● Exercise:
Character for character, give back every line below.

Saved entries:
--
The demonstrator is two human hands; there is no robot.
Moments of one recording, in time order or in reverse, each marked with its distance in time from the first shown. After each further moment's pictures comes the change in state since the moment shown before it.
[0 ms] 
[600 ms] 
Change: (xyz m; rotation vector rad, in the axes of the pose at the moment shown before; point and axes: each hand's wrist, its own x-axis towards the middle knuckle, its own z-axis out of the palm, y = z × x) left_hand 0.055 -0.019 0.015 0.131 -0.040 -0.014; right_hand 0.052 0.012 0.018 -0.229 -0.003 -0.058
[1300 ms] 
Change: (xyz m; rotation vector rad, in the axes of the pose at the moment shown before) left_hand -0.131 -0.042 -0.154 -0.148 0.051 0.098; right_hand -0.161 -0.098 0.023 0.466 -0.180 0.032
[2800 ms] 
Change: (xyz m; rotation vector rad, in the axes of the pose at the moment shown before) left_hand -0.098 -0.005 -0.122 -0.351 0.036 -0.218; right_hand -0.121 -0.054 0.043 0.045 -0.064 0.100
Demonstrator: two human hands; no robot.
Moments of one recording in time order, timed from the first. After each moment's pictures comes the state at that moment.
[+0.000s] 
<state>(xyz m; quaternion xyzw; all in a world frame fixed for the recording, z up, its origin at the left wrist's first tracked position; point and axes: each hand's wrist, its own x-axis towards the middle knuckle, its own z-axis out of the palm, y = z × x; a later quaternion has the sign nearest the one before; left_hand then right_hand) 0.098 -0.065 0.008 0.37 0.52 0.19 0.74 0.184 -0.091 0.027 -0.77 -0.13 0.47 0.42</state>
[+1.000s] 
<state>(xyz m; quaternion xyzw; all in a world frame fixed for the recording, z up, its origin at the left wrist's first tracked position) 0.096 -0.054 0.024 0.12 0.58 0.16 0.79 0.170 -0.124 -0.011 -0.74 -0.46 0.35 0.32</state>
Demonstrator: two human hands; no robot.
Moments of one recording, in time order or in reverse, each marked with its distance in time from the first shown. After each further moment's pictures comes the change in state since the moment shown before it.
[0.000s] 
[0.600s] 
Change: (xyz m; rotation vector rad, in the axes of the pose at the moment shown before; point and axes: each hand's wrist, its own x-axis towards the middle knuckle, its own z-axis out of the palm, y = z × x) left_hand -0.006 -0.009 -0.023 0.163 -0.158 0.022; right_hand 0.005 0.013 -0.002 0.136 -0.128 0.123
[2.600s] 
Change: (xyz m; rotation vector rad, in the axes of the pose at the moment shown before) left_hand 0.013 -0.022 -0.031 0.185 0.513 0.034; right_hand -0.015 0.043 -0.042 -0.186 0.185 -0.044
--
● Response to the task:
The demonstrator is two human hands; there is no robot.
Moments of one recording, in time order or in reverse, each marked with its distance in time from the first shown. After each further moment's pictures comes the change in state since the moment shown before it.
[0 ms] 
[600 ms] 
Change: (xyz m; rotation vector rad, in the axes of the pose at the moment shown before; point and axes: each hand's wrist, its own x-axis towards the middle knuckle, its own z-axis out of the palm, y = z × x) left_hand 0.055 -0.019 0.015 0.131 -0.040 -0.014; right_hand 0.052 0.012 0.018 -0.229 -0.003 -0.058
[1300 ms] 
Change: (xyz m; rotation vector rad, in the axes of the pose at the moment shown before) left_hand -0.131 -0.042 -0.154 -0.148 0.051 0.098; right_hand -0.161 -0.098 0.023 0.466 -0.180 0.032
[2800 ms] 
Change: (xyz m; rotation vector rad, in the axes of the pose at the moment shown before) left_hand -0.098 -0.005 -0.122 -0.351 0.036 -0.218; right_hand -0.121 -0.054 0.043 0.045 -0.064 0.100
Demonstrator: two human hands; no robot.
Moments of one recording in time order, timed from the first. After each moment's pictures comes the state at that moment.
[+0.000s] 
<state>(xyz m; quaternion xyzw; all in a world frame fixed for the recording, z up, its origin at the left wrist's first tracked position; point and axes: each hand's wrist, its own x-axis towards the middle knuckle, its own z-axis out of the palm, y = z × x; a later quaternion has the sign nearest the one before; left_hand then right_hand) 0.098 -0.065 0.008 0.37 0.52 0.19 0.74 0.184 -0.091 0.027 -0.77 -0.13 0.47 0.42</state>
[+1.000s] 
<state>(xyz m; quaternion xyzw; all in a world frame fixed for the recording, z up, its origin at the left wrist's first tracked position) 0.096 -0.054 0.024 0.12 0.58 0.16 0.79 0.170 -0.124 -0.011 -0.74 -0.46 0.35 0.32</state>
Demonstrator: two human hands; no robot.
Moments of one recording, in time order or in reverse, each marked with its distance in time from the first shown. After each further moment's pictures comes the change in state since the moment shown before it.
[0.000s] 
[0.600s] 
Change: (xyz m; rotation vector rad, in the axes of the pose at the moment shown before; point and axes: each hand's wrist, its own x-axis towards the middle knuckle, its own z-axis out of the palm, y = z × x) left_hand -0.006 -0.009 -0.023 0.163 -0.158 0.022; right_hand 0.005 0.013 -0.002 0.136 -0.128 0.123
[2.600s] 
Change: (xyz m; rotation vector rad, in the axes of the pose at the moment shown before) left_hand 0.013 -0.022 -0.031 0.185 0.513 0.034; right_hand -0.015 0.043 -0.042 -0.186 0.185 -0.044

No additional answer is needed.